■ **Try it**: In the records that follow, find each line containing "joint" and copy it.

--- Material for the task Enclosed Below ---

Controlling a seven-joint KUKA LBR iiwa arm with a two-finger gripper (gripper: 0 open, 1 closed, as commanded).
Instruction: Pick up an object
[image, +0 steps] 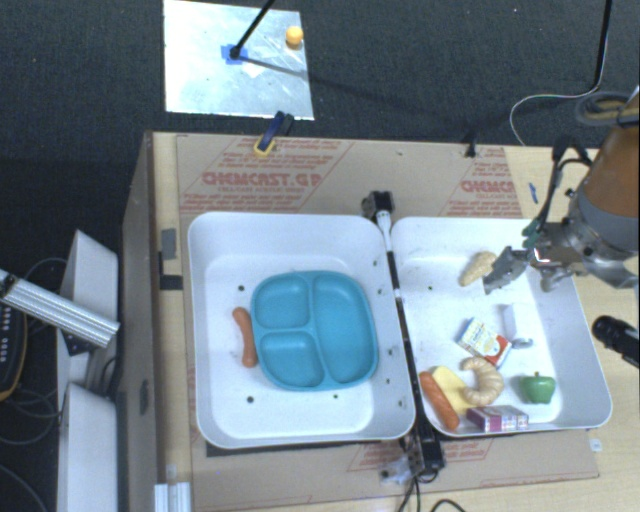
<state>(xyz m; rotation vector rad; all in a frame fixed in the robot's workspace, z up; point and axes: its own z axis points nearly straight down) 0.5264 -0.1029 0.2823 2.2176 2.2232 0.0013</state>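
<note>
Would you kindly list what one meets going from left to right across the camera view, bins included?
Sausage → blue divided plate in the left bin → carrot → croissant → green pepper in the right bin.

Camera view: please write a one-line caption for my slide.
Gripper over the right bin of toy food; blue tray in the left bin.

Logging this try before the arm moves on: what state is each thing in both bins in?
Gripper: above the right bin, nothing between its fingers.
Blue tray: flat in the left bin, compartments bare.
Sausage: lying beside the tray.
Green pepper: upright, stem up.
Carrot: lying at the bin's near edge.
</note>
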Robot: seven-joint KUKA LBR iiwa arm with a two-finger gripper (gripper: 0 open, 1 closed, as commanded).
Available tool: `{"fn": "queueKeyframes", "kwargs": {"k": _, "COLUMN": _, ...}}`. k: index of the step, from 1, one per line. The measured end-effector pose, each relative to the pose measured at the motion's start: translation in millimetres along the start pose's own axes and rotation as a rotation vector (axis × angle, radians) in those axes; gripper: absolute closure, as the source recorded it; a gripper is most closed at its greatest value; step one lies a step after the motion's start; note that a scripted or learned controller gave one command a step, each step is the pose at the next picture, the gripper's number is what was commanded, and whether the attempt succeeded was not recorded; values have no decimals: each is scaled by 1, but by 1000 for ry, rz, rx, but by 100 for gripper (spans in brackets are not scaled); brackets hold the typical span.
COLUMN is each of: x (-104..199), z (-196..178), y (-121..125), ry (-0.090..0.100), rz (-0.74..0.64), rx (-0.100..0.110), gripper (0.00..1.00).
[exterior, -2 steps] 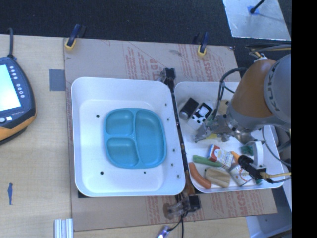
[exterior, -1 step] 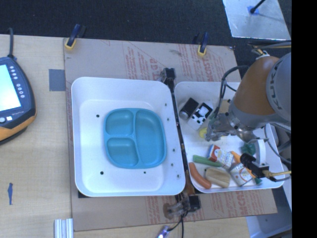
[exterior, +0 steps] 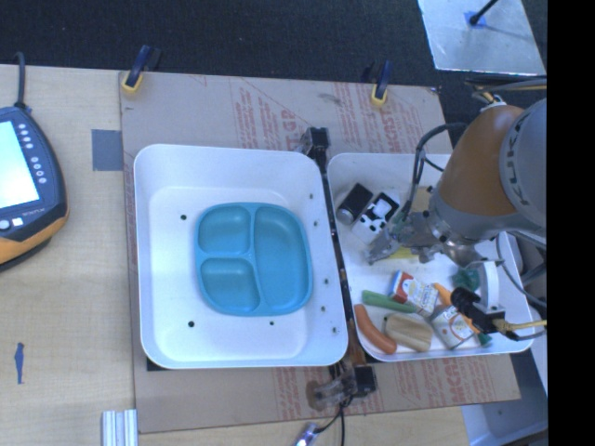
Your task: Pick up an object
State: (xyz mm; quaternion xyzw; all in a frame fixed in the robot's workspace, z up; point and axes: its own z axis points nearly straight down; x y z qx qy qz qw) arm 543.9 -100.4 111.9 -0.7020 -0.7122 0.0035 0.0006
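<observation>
The right white bin holds several small items. At its back left lie a black cylinder and a black-and-white block. Near the front are a green stick, a red-and-white carton, a red sausage, a tan bread piece and a small can. My gripper hangs low over the middle of this bin, just in front of the black-and-white block and behind the carton. The arm's orange band sits above it and hides part of the bin.
The left white bin holds a blue divided plate. An orange-edged tablet lies at the bench's far left. Clamps hold the cardboard sheet at the back. A green-and-white object lies at the right bin's right side.
</observation>
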Motion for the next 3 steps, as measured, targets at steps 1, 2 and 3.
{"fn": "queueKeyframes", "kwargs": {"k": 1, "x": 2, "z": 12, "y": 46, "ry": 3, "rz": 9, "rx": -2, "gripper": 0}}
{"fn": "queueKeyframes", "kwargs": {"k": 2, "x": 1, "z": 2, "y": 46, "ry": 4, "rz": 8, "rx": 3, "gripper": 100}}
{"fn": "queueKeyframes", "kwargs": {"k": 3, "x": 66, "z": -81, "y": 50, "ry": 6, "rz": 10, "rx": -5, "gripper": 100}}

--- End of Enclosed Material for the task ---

■ **Answer to the problem**:
Controlling a seven-joint KUKA LBR iiwa arm with a two-finger gripper (gripper: 0 open, 1 closed, as commanded).
Robot: seven-joint KUKA LBR iiwa arm with a two-finger gripper (gripper: 0 open, 1 closed, as commanded).

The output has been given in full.